Question: let $a_{i},(i=1,2,\cdots,n)$ be real number,show that $$\sum_{i,j=1}^{n}\dfrac{a_{i}a_{j}}{\max{(i,j)}}\le 4\sum_{i=1}^{n}a^2_{i}\tag{1}$$
Hilbert's Inequality:
For any real numbers $a_1,a_2\cdots,a_n$ the following inequality holds: $$\sum_{i=1}^n\sum_{j=1}^n\frac{a_ia_j}{i+j}\leq\pi\sum_{i=1}^na_i^2$$.
Proof: I was reading a proof of this inequality where first they applied Cauchy Schwarz to get $$(\sum_{i=1}^n\sum_{j=1}^n\frac{a_ia_j}{i+j})^2\leq(\sum_{i=1}^n\sum_{j=1}^n\frac{\sqrt{i}a_i^2}{\sqrt{j}(i+j)})(\sum_{i=1}^n\sum_{j=1}^n\frac{\sqrt{j}a_j^2}{\sqrt{i}(i+j)})$$.

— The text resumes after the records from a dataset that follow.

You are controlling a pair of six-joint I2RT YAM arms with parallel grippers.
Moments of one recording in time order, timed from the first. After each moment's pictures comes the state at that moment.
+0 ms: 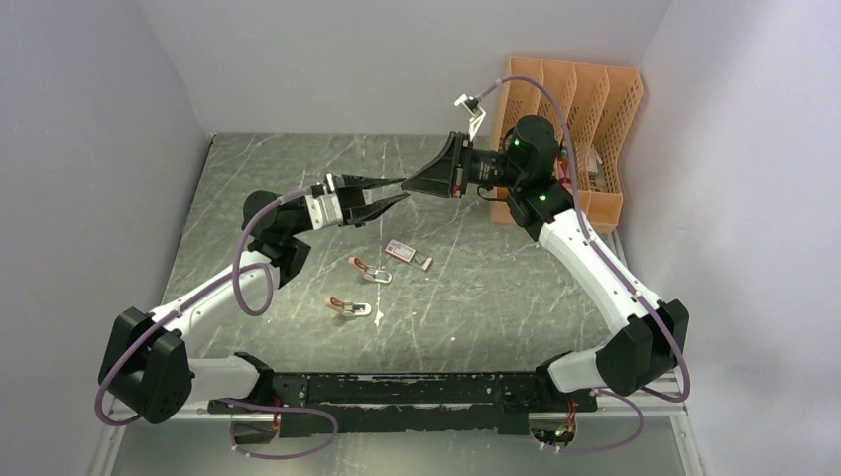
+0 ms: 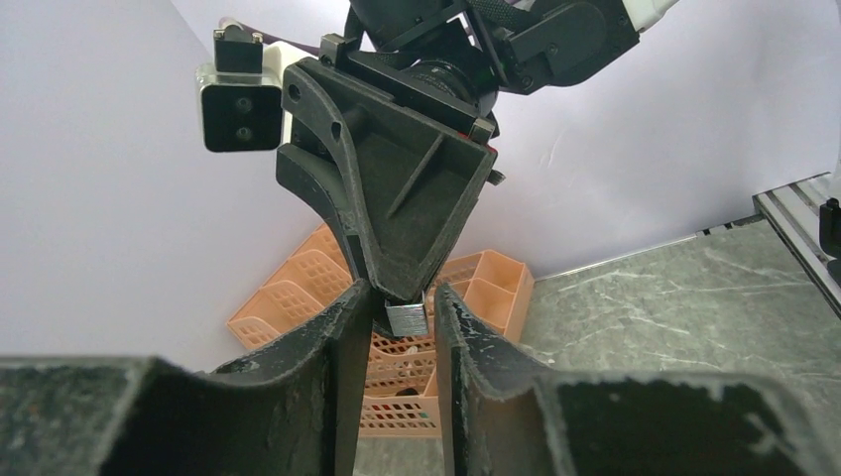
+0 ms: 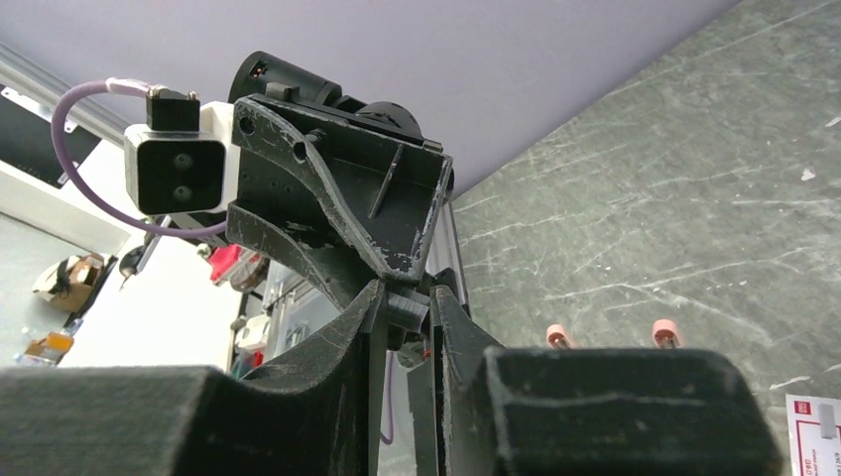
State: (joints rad) left arm -0.54 1.25 0.84 1.02 0.87 0.11; right arm 0.45 1.38 1.32 0.13 -1.00 0.73
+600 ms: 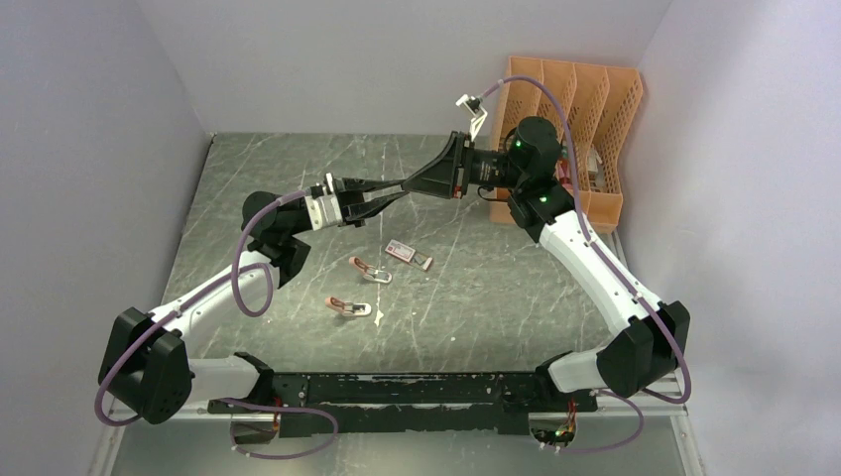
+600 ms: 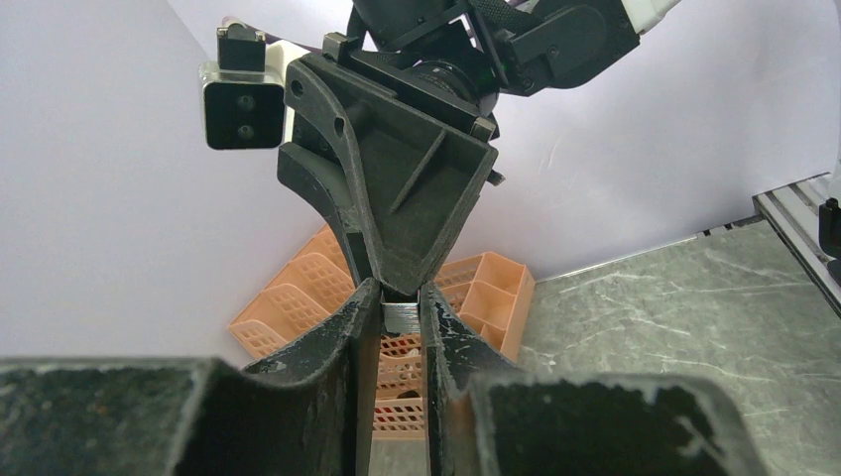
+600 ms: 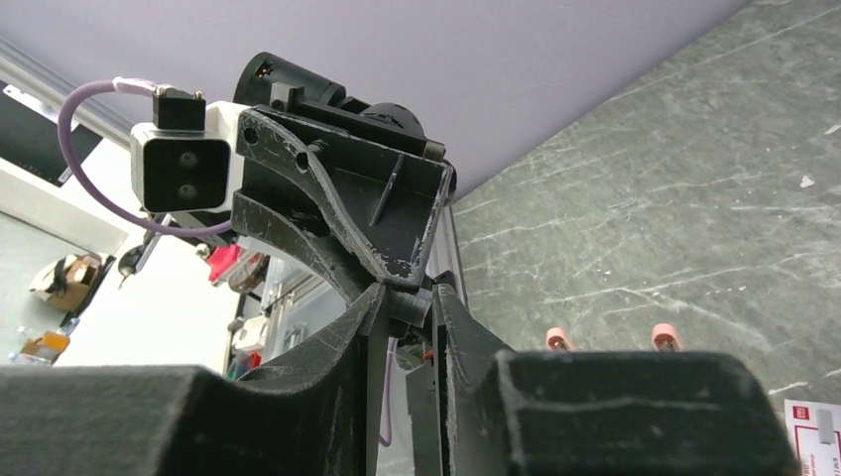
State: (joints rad) left arm -0.54 1.25 0.84 1.03 0.88 0.11; right arm 0.45 1.37 1.31 0.15 -1.00 0.73
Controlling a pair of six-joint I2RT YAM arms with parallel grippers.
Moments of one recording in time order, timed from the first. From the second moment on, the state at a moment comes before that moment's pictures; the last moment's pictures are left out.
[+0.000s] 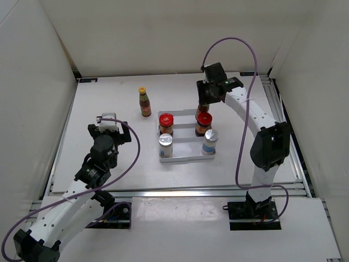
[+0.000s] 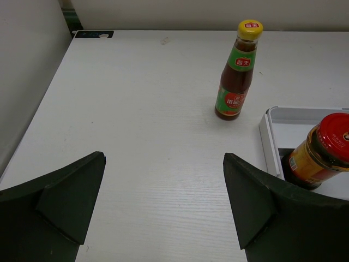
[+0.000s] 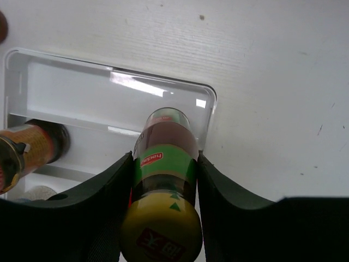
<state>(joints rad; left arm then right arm) -0.54 0.63 0.55 -0.05 -0.65 -0.04 0.45 1.87 1.80 -0.77 0.06 0.15</state>
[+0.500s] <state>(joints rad) -0.54 0.63 0.55 -0.05 -0.65 -0.04 0.45 1.96 1.76 -0.70 0.07 0.15</state>
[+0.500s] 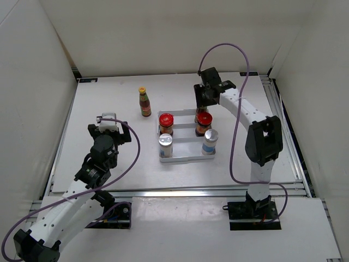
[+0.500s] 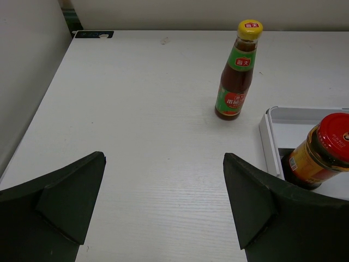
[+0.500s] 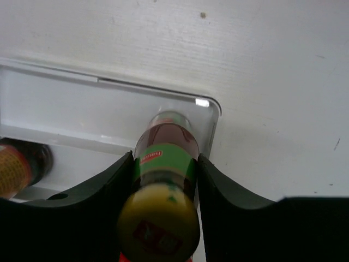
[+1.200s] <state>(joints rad) -0.52 0.83 0.63 -0.11 -0.62 -0.02 0.48 1.60 1.76 -0.71 0.16 0.23</state>
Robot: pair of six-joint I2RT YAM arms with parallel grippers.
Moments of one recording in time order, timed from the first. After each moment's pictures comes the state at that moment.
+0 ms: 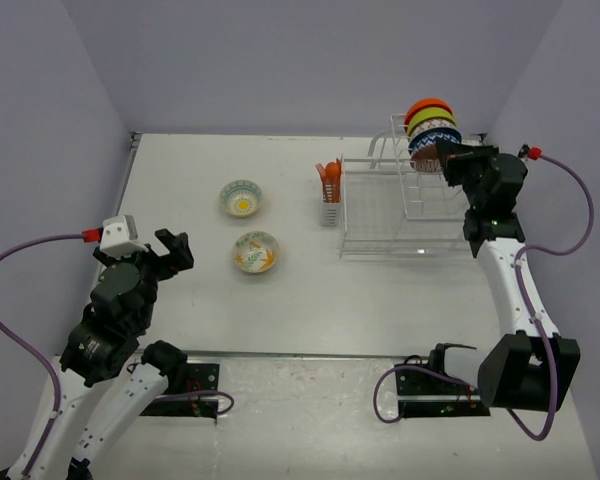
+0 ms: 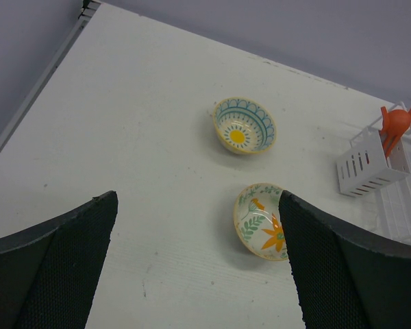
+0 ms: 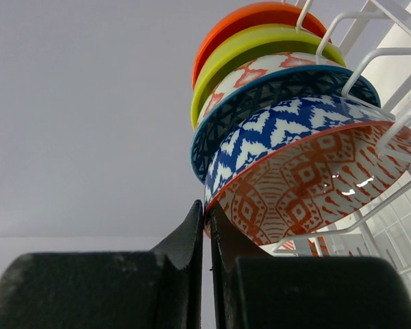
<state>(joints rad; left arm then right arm) -0.47 0.39 0.79 -0.60 -0.55 -0.39 -0.10 1.20 1.00 0.11 -0.13 1.35</state>
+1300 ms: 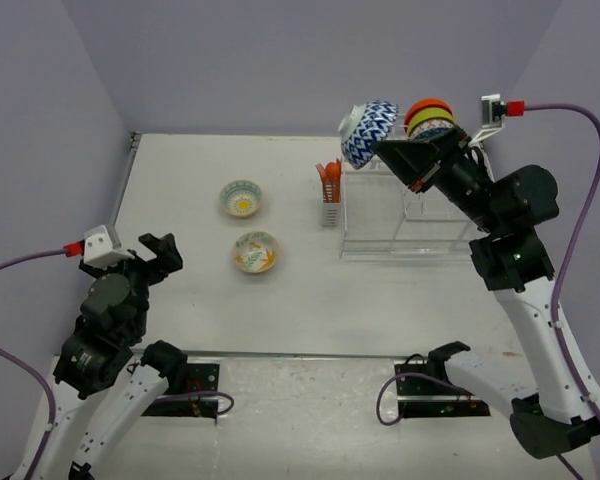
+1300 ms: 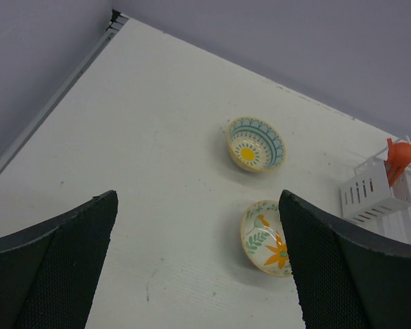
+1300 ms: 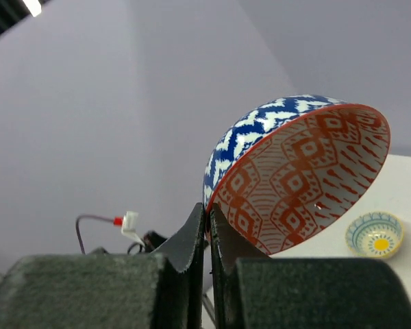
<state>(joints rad) -0.47 0.33 0.79 -0.62 -0.64 -0.42 0.30 0.98 1.30 0.07 -0.47 0.96</state>
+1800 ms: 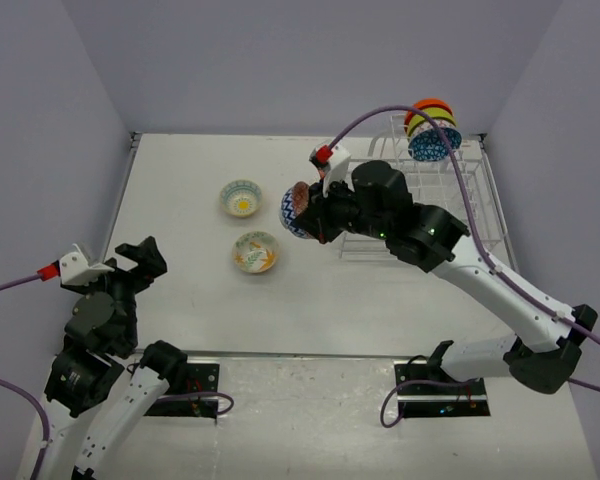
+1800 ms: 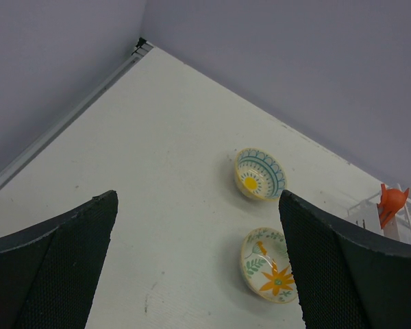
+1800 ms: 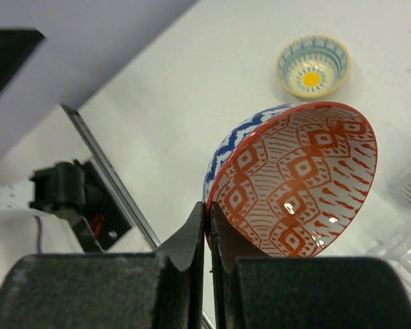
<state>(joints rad) -0.47 0.21 0.79 -0.64 -0.75 -0.47 0.87 1.28 1.50 -0.56 -0.13 0.29</state>
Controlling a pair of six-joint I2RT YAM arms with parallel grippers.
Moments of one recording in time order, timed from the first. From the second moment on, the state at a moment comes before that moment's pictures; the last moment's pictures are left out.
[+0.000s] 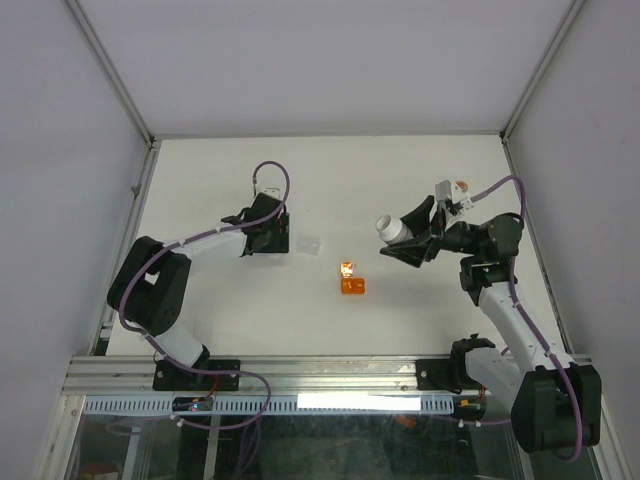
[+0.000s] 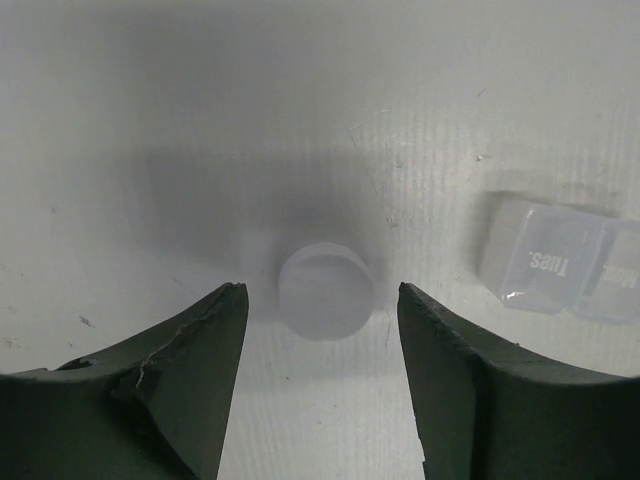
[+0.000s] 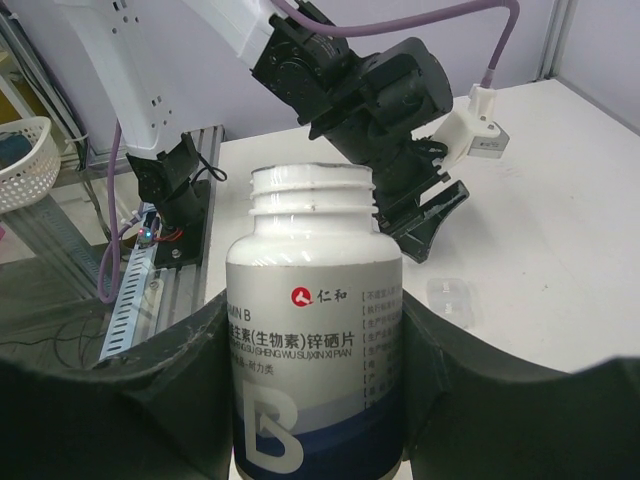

Then they stated that it suffices to prove $$\sum_{n=1}^{\infty}\frac{\sqrt{m}}{(m+n)\sqrt{n}}\leq\pi$$ for any positive integer $m$. and $$\displaystyle\sum_{n=1}^\infty\,\frac{\sqrt{m}}{(m+n)\sqrt{n}}<\int_0^\infty\,\frac{\sqrt{m}}{(m+x)\sqrt{x}}\,\text{d}x=\Bigg.\Bigg(2\arctan\left(\sqrt{\frac{x}{m}}\right)\Bigg)\Bigg|_{x=0}^{x=\infty}=\pi$$
But for $(1)$ I think use integral to solve it,can you help?